Adquirem um repertório de comportamentos que são inadequados para o convívio social. Há, ainda, o "vazio emocional", destacado por Amarante 11 (p. 88) como produto da "mortificação do eu", "processo de desfiguração, profanação e violação do sujeito institucionalizado". Esse vazio ultrapassa o muro de internação, já que marca profundamente o paciente que fora institucionalizado, inviabilizando as experiências de relações que poderiam vir a estabelecer no decorrer da vida.

Em um dos casos, a doença diagnosticada pelo médico, mais especificamente a esquizofrenia, apareceu como fator impedidor da saída.

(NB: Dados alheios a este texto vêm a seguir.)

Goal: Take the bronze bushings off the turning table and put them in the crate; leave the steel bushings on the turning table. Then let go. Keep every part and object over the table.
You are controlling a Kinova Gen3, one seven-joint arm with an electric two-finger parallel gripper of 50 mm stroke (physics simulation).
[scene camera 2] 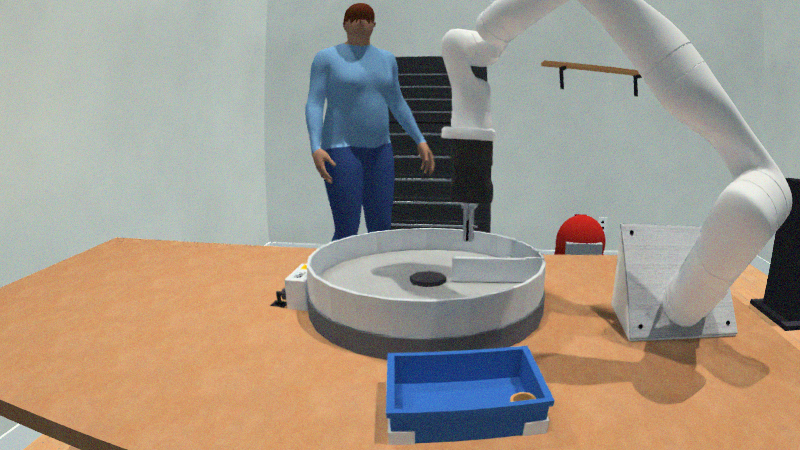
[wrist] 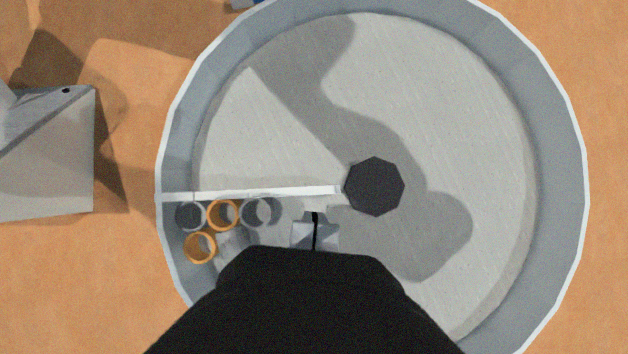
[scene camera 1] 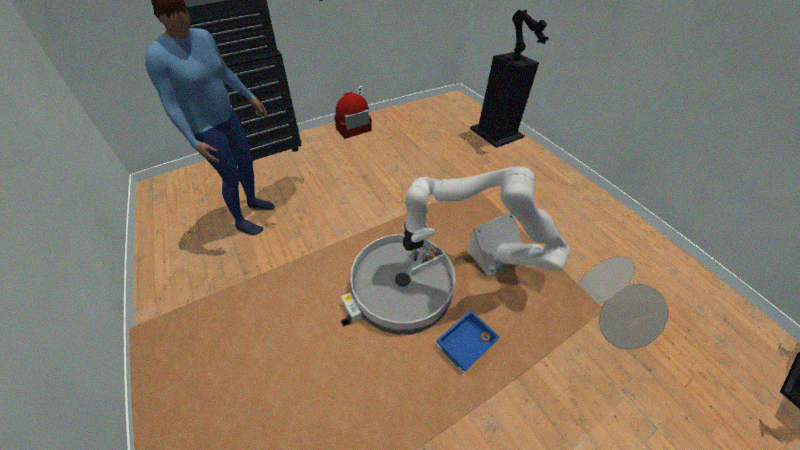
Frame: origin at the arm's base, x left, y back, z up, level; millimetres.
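Seen in the pictures: gripper, fingertip midpoint: [scene camera 2: 468,239] [wrist: 313,225] [scene camera 1: 414,258]; arm's base, origin of the base link: [scene camera 2: 684,302] [scene camera 1: 505,253].
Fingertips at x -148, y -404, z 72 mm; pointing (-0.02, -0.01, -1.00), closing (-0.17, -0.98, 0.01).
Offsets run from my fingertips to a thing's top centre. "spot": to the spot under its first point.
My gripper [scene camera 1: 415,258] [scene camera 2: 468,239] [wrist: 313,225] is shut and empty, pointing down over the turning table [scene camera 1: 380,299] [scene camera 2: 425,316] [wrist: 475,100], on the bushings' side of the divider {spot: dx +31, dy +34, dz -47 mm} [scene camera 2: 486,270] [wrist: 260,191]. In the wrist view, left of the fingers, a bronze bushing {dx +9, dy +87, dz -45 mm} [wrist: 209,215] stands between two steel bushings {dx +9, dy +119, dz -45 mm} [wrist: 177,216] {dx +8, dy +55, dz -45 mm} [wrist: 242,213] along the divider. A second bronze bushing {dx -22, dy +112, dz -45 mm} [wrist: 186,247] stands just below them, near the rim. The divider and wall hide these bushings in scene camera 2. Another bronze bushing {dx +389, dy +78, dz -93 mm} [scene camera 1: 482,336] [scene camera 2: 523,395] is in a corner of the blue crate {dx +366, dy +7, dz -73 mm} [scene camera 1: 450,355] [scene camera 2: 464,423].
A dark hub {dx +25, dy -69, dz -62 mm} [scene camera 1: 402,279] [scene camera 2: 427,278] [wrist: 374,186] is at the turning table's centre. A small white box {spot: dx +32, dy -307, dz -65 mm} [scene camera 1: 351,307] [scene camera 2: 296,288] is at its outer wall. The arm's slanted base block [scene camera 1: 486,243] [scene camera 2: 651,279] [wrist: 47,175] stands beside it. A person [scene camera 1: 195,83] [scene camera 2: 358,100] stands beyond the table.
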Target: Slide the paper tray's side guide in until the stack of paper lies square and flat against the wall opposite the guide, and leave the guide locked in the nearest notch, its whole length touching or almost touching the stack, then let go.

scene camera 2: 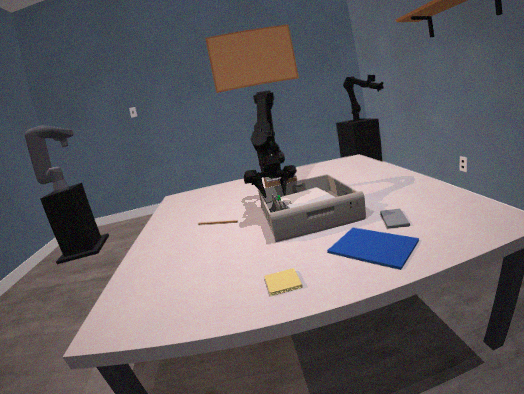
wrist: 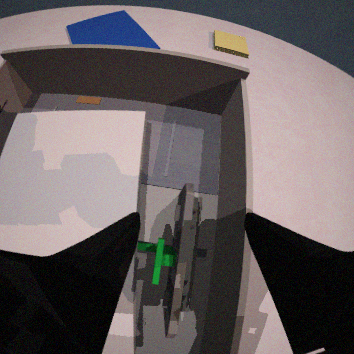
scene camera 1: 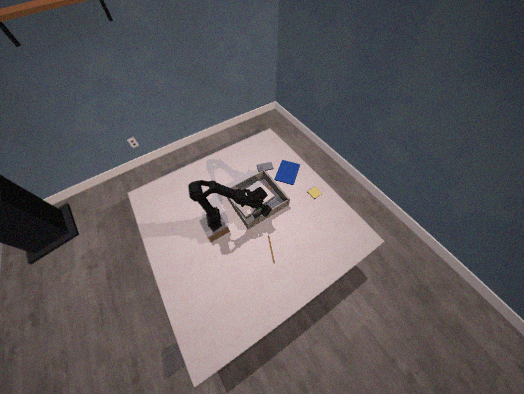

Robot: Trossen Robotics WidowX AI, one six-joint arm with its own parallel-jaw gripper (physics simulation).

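Seen in the pictures: gripper, fingertip midpoint: (scene camera 2: 275, 196) (wrist: 192, 219) (scene camera 1: 265, 205); arm's base, origin of the base link: (scene camera 1: 215, 225).
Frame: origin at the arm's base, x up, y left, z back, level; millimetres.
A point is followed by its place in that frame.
Note:
The grey paper tray (scene camera 1: 281, 207) @(x -52, y -164, z -415 mm) (scene camera 2: 290, 224) @(x -34, y -121, z -487 mm) (wrist: 125, 75) @(x -24, y -40, z -480 mm) stands on the table. The white paper stack (scene camera 2: 312, 196) @(x -42, y 49, z -284 mm) (wrist: 90, 135) @(x -42, y -8, z -407 mm) lies in it, on the left in the wrist view; its contact with the far left wall is not clear. The side guide (wrist: 185, 240) @(x -4, y -103, z -306 mm) is an upright grey plate with a green lever (scene camera 2: 278, 198) @(x -10, y -89, z -293 mm) (wrist: 158, 262) @(x -2, y -85, z -292 mm). Bare tray floor shows between plate and stack. My gripper (scene camera 2: 274, 194) @(x 10, y -106, z -320 mm) (wrist: 192, 219) @(x 10, y -106, z -320 mm) is open and empty, low over the guide. In the wrist view one finger overlaps the stack's edge, the other the right wall; the plate shows between them.
A blue book (scene camera 1: 288, 172) @(x -75, y 31, z -681 mm) (scene camera 2: 374, 247) @(x -75, y 34, z -696 mm) (wrist: 112, 30) @(x -75, y 31, z -693 mm), a yellow pad (scene camera 1: 314, 192) @(x -73, y -225, z -688 mm) (scene camera 2: 283, 281) @(x -73, y -226, z -698 mm) (wrist: 231, 43) @(x -73, y -225, z -678 mm) and a small grey block (scene camera 1: 265, 166) @(x -73, y 194, z -588 mm) (scene camera 2: 395, 218) @(x -73, y 190, z -599 mm) lie beyond the tray. A brown pencil (scene camera 1: 271, 249) @(x -76, y -327, z -175 mm) (scene camera 2: 218, 222) @(x -78, y -316, z -184 mm) lies beside it.

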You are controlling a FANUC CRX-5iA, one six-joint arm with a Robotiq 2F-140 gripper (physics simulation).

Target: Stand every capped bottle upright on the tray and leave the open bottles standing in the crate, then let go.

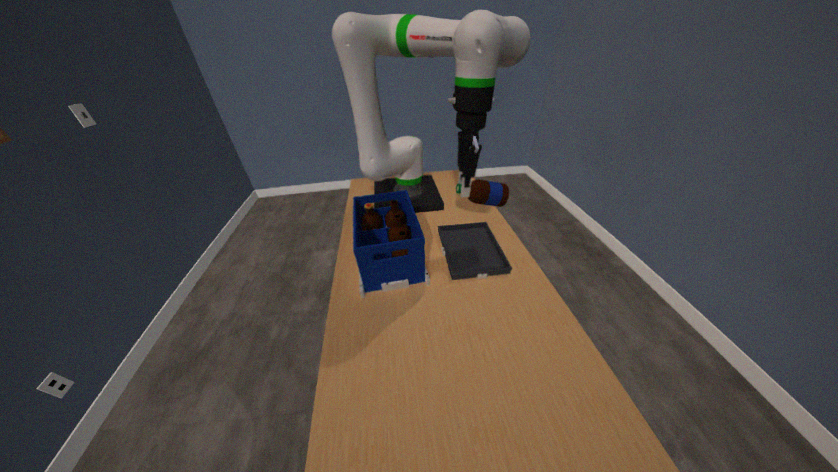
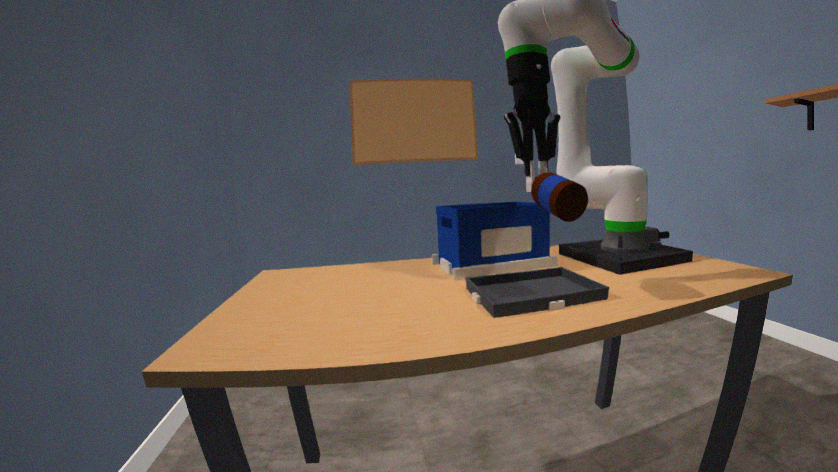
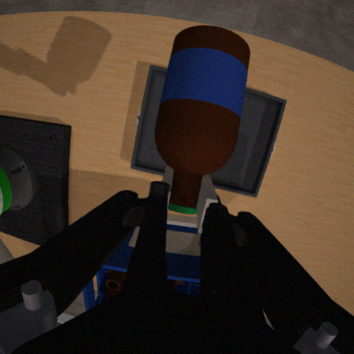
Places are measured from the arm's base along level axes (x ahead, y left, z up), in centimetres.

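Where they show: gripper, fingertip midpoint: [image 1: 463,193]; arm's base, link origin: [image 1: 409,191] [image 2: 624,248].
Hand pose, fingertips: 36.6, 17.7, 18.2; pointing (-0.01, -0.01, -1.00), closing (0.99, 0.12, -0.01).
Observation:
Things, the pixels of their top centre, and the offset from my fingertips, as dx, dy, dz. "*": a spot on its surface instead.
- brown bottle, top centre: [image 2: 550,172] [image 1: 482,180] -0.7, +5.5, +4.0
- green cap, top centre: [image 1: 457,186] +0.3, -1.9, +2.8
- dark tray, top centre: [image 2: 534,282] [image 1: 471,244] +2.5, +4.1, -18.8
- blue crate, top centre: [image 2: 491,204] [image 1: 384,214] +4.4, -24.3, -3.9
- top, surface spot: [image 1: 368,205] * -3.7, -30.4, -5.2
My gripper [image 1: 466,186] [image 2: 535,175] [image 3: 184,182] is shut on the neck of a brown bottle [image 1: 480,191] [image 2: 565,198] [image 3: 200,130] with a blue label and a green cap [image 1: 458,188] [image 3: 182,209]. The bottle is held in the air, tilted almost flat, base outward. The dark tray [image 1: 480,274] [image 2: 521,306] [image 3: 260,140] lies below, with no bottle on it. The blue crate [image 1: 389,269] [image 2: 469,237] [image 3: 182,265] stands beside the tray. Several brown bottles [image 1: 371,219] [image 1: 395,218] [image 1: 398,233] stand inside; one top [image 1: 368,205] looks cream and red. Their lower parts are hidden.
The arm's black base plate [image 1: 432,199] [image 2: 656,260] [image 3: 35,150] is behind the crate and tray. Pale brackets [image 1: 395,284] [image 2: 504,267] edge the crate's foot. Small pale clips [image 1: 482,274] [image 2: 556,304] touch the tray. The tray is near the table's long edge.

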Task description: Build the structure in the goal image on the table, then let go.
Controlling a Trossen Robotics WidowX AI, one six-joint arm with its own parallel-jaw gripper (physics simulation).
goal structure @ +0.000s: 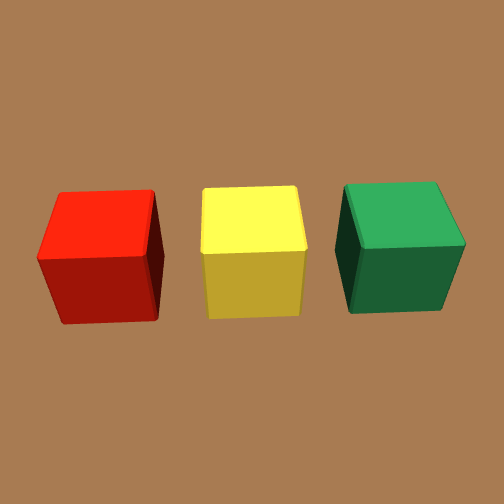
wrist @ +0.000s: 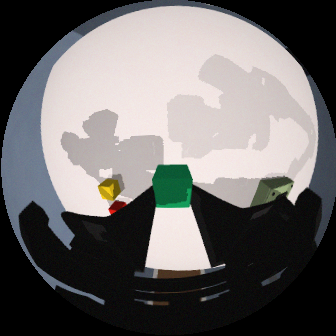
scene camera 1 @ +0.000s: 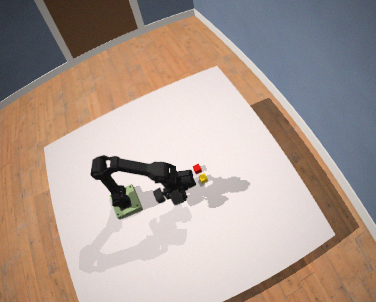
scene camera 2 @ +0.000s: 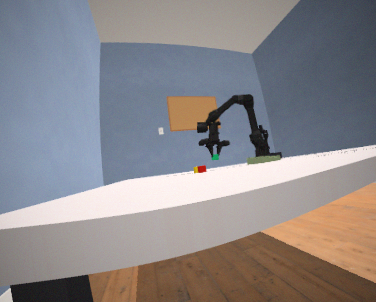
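Where they show: gripper, fingertip midpoint: [wrist: 171,188] [scene camera 2: 215,156]; arm's base, link origin: [scene camera 1: 124,203] [scene camera 2: 261,156].
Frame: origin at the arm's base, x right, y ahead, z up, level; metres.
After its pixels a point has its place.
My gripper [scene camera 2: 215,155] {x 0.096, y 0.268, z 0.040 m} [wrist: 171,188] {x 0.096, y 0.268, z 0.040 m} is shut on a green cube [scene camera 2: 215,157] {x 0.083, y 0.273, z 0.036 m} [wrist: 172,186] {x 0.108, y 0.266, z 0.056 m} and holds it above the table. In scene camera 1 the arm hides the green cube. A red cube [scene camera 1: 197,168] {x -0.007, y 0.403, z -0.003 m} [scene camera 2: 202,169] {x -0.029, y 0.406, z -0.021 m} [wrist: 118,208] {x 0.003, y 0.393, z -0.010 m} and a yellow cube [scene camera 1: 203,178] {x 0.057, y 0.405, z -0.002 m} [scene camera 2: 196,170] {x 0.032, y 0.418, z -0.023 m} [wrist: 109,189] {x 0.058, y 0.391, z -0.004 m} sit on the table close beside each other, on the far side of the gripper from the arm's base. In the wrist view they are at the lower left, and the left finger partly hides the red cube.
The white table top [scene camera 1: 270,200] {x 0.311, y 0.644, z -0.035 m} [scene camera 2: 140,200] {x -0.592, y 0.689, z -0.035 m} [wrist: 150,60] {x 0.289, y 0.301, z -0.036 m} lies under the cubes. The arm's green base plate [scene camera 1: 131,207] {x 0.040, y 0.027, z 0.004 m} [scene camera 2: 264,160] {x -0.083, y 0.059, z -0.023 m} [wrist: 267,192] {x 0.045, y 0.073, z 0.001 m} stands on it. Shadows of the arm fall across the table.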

"É a doença que eu tenho né... o médico sabe o diagnóstico lá... não sei falá... ele já sabe né... é esquizofrênico né... aqui é melhor pra viver né... sô muito genioso.... [lá fora] o povo é mais ativo que a gente né... não tem doença nenhuma mental" (Mateus).

Nesse caso, percebemos a apropriação, por parte do paciente, do discurso médico. Podemos pensar, com Mannoni 10 (p. 71), que "mesmo 'curado' o doente procura conservar uma 'doença' a fim de não se arriscar a que a 'psiquiatria' o abandone", encontrando-se completamente vinculado à instituição, tendo ele próprio uma maneira de tornar psiquiátrico o seu problema, utilizando-se, para isso, de conceitos e termos médicos que circulam no espaço asilar.

Nesse sentido, é como se o sujeito fosse totalmente apagado em sua subjetividade, para transformar-se na "doença" que o outro (o médico) diz que ele tem ("não sei falá... ele já sabe né..."). O diagnóstico passa, assim, a ser sua referência. A partir de então, acha-se atrelado à fé médica e moral 10. Como podemos observar nos relatos, a referência à doença passa a ser tão forte que chega ao ponto extremo de impossibilitar um convívio social, quando, na verdade, nenhuma doença mental é, por si só, suficiente para justificar tal impossibilidade 3.

Ainda como elementos reforçadores do estado de profunda alienação a que os pacientes são submetidos, apareceram, nos relatos, a impossibilidade de trabalhar e o fato de já estarem aposentados.

"Não... agora eu não posso trabalhá serviço pesado mais... antes do reumatismo eu tinha vontade de ir embora... mas depois que deu daí eu perdi a vontade... agora eu não vô porque agora ganho por mês" (Paulo).

"...ah a gente tem que morá aqui... porque sim... precisa morá aqui... não vorto mais trabalhá" (Espedito).

"Agora tô bem... tô aposentado (...) tô aposentado" (Mateus).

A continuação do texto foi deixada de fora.